● **INSTRUCTIONS TO FOLLOW**: All the entries, exactly as they read, must be written out again.

● **THE INPUT**:
-------

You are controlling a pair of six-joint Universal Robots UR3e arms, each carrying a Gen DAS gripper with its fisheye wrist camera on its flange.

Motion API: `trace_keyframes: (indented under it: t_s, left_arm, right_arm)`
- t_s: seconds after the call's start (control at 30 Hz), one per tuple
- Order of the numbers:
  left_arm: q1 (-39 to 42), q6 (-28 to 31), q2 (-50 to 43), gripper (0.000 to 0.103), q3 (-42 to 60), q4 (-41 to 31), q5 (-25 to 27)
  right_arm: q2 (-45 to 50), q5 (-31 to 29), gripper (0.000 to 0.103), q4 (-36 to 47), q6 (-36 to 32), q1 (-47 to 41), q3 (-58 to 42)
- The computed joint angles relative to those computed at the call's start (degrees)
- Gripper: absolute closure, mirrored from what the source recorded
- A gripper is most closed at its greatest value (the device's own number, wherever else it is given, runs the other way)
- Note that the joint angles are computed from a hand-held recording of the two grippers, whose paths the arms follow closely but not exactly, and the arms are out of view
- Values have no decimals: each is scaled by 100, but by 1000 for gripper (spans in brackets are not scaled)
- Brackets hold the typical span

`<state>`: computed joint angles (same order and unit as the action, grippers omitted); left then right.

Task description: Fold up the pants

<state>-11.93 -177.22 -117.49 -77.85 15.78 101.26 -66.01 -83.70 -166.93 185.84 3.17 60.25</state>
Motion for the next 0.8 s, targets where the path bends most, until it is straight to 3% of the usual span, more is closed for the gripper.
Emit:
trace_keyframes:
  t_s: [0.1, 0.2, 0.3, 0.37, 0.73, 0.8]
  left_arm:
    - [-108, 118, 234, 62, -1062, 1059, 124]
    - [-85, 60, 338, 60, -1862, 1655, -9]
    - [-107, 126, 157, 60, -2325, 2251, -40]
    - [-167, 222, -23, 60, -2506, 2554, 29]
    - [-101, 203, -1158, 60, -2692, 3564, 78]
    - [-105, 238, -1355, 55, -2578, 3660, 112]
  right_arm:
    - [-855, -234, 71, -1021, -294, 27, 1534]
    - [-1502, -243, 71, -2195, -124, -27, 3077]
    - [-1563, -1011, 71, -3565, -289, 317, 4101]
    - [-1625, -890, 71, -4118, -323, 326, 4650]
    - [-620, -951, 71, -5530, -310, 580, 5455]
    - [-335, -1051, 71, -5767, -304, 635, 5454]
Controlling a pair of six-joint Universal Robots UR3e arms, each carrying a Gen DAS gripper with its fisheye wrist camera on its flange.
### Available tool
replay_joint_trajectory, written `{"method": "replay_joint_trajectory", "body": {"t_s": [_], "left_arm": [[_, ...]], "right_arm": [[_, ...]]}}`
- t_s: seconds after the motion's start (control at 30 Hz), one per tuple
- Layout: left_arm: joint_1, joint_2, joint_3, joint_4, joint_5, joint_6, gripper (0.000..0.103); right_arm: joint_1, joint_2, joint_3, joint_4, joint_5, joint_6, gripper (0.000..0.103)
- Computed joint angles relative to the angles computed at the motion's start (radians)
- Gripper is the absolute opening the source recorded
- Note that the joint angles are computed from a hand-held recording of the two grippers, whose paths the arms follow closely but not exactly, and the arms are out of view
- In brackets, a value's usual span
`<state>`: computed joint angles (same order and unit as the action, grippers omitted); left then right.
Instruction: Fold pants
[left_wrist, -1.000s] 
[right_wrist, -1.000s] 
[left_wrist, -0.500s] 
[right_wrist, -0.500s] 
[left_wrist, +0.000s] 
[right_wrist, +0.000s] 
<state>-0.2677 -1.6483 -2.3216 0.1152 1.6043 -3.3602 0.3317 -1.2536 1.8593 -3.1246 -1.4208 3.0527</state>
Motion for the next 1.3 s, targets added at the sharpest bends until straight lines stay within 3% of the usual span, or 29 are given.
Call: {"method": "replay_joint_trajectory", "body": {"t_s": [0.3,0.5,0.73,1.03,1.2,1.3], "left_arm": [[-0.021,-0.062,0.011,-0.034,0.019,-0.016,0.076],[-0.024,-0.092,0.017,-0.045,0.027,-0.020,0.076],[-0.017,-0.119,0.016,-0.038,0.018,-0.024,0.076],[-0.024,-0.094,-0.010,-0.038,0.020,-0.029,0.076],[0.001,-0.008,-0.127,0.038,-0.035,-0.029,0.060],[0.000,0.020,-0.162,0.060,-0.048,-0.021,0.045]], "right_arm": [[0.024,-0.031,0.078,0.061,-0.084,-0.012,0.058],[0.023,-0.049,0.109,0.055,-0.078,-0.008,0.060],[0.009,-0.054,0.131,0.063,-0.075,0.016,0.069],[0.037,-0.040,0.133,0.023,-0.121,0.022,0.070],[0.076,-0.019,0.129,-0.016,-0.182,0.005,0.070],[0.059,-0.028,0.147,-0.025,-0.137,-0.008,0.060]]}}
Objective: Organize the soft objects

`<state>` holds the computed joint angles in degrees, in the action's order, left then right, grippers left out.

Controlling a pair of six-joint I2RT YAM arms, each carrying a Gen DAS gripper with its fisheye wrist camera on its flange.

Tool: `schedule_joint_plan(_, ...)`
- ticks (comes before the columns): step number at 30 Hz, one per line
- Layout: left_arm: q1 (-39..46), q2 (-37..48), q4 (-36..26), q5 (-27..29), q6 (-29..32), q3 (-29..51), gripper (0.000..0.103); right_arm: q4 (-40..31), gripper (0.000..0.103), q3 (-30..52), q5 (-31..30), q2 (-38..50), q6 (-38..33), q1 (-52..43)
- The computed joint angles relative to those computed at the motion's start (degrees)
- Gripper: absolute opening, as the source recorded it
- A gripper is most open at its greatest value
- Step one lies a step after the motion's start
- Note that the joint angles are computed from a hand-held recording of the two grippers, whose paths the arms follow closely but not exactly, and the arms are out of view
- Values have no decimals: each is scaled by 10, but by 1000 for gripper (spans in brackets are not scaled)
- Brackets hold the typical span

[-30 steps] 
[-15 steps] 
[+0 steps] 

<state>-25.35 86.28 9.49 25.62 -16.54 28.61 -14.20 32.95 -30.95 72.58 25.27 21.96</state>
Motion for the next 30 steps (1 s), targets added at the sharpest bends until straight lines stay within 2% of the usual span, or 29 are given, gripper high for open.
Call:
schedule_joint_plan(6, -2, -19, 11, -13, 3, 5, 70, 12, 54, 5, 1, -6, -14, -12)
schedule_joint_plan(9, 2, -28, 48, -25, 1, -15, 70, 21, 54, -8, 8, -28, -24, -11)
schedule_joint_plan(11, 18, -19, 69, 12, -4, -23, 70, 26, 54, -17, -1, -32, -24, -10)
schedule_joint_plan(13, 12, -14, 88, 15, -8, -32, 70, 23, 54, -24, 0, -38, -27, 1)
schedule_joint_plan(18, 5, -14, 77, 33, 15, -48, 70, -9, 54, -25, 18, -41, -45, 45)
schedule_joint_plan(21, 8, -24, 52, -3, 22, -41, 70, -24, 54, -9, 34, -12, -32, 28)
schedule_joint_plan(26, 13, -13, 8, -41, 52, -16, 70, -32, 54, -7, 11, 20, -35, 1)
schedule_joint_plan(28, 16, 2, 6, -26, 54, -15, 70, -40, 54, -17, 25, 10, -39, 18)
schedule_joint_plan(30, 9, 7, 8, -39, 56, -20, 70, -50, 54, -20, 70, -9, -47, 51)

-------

● **ANSWER TO THIS PROBLEM**:
You are controlling a pair of six-joint Universal Robots UR3e arms, each carrying a Gen DAS gripper with its fisheye wrist camera on its flange.

Motion API: `trace_keyframes: (indented under it: t_s, left_arm, right_arm)`
- t_s: seconds after the call's start (control at 30 Hz), one per tuple
- Order of the numbers:
  left_arm: q1 (-39 to 42), q6 (-28 to 31), q2 (-50 to 43), gripper (0.000 to 0.103), q3 (-42 to 60), q4 (-41 to 31), q5 (-25 to 27)
  right_arm: q2 (-45 to 50), q5 (-31 to 29), gripper (0.000 to 0.103), q4 (-36 to 47), q6 (-36 to 32), q1 (-47 to 41), q3 (-58 to 42)
- The computed joint angles relative to those computed at the call's start (degrees)
- Gripper: absolute closure, mirrored from what the source recorded
- A gripper is most closed at its greatest value (the device's own number, wherever else it is given, runs the other way)
- Note that the joint angles are computed from a hand-held recording of the two grippers, whose paths the arms follow closely but not exactly, and the arms are out of view
- Values have no decimals: each is scaled by 100, but by 1000 for gripper (spans in brackets are not scaled)
- Brackets hold the typical span

`<state>`: computed joint angles (same order and unit as the action, grippers omitted); left then right.

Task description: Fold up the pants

<state>-11.93 -177.22 -117.49 -77.85 15.78 101.26 -66.01 -83.70 -166.93 185.84 3.17 60.25</state>
Motion for the next 0.8 s, targets where the path bends most, until it is straight to 3% of the usual span, more is closed for the gripper.
Emit:
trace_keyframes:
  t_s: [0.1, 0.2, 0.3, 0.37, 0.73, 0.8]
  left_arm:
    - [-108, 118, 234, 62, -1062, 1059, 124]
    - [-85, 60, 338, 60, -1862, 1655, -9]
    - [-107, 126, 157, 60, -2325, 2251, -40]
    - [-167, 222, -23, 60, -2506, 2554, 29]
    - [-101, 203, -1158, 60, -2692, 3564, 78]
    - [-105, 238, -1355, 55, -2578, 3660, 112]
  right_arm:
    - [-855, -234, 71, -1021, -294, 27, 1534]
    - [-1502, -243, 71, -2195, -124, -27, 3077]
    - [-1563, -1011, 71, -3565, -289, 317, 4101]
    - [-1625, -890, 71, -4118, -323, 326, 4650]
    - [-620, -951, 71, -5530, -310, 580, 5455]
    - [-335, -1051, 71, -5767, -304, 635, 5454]
Controlling a pair of six-joint Universal Robots UR3e arms, each carrying a Gen DAS gripper with its fisheye wrist camera on its flange.
### Available tool
replay_joint_trajectory, written `{"method": "replay_joint_trajectory", "body": {"t_s": [_], "left_arm": [[_, ...]], "right_arm": [[_, ...]]}}`
- t_s: seconds after the motion's start (control at 30 Hz), one per tuple
- Layout: left_arm: joint_1, joint_2, joint_3, joint_4, joint_5, joint_6, gripper (0.000..0.103); right_arm: joint_1, joint_2, joint_3, joint_4, joint_5, joint_6, gripper (0.000..0.103)
- Computed joint angles relative to the angles computed at the motion's start (radians)
- Gripper is the absolute opening the source recorded
- Note that the joint angles are computed from a hand-held recording of the two grippers, whose paths the arms follow closely but not exactly, and the arms are out of view
- In brackets, a value's usual span
`<state>`: computed joint angles (same order and unit as the action, grippers omitted); left then right.
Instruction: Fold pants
[left_wrist, -1.000s] 
[right_wrist, -1.000s] 
[left_wrist, -0.500s] 
[right_wrist, -0.500s] 
[left_wrist, +0.000s] 
[right_wrist, +0.000s] 
<state>-0.2677 -1.6483 -2.3216 0.1152 1.6043 -3.3602 0.3317 -1.2536 1.8593 -3.1246 -1.4208 3.0527</state>
Motion for the next 1.3 s, targets added at the sharpest bends until straight lines stay within 3% of the usual span, or 29 are given.
Call: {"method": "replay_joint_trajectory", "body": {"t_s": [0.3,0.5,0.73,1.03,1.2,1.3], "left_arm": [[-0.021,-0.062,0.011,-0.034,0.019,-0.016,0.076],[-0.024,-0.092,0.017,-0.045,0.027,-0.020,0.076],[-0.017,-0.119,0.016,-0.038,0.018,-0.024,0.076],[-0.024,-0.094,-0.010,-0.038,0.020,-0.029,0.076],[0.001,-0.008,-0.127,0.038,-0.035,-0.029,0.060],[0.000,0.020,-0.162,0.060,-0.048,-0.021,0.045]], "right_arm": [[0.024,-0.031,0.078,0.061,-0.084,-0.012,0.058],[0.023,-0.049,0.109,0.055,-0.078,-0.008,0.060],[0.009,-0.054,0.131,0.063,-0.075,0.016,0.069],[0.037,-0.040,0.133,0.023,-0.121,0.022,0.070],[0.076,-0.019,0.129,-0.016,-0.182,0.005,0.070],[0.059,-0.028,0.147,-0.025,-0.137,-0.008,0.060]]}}
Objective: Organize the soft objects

`<state>` holds the computed joint angles in degrees, in the action's order, left then right, grippers left out.

Controlling a pair of six-joint I2RT YAM arms, each carrying a Gen DAS gripper with its fisheye wrist camera on its flange.

Tool: `schedule_joint_plan(_, ...)`
- ticks (comes before the columns): step number at 30 Hz, one per line
- Layout: left_arm: q1 (-39..46), q2 (-37..48), q4 (-36..26), q5 (-27..29), q6 (-29..32), q3 (-29..51), gripper (0.000..0.103); right_arm: q4 (-40..31), gripper (0.000..0.103), q3 (-30..52), q5 (-31..30), q2 (-38..50), q6 (-38..33), q1 (-52..43)
- The computed joint angles relative to those computed at the motion's start (degrees)
- Gripper: absolute opening, as the source recorded it
- A gripper is most open at its greatest value
- Step one lies a step after the motion's start
- Note that the joint angles are computed from a hand-held recording of the two grippers, whose paths the arms follow closely but not exactly, and the arms are out of view
- Values have no decimals: each is scaled by 10, but by 1000 for gripper (spans in brackets are not scaled)
- Brackets hold the typical span

[-30 steps] 
[-15 steps] 
[+0 steps] 

<state>-25.35 86.28 9.49 25.62 -16.54 28.61 -14.20 32.95 -30.95 72.58 25.27 21.96</state>
Motion for the next 30 steps (1 s), targets added at the sharpest bends until straight lines stay within 2% of the usual span, or 29 are given, gripper high for open.
Call:
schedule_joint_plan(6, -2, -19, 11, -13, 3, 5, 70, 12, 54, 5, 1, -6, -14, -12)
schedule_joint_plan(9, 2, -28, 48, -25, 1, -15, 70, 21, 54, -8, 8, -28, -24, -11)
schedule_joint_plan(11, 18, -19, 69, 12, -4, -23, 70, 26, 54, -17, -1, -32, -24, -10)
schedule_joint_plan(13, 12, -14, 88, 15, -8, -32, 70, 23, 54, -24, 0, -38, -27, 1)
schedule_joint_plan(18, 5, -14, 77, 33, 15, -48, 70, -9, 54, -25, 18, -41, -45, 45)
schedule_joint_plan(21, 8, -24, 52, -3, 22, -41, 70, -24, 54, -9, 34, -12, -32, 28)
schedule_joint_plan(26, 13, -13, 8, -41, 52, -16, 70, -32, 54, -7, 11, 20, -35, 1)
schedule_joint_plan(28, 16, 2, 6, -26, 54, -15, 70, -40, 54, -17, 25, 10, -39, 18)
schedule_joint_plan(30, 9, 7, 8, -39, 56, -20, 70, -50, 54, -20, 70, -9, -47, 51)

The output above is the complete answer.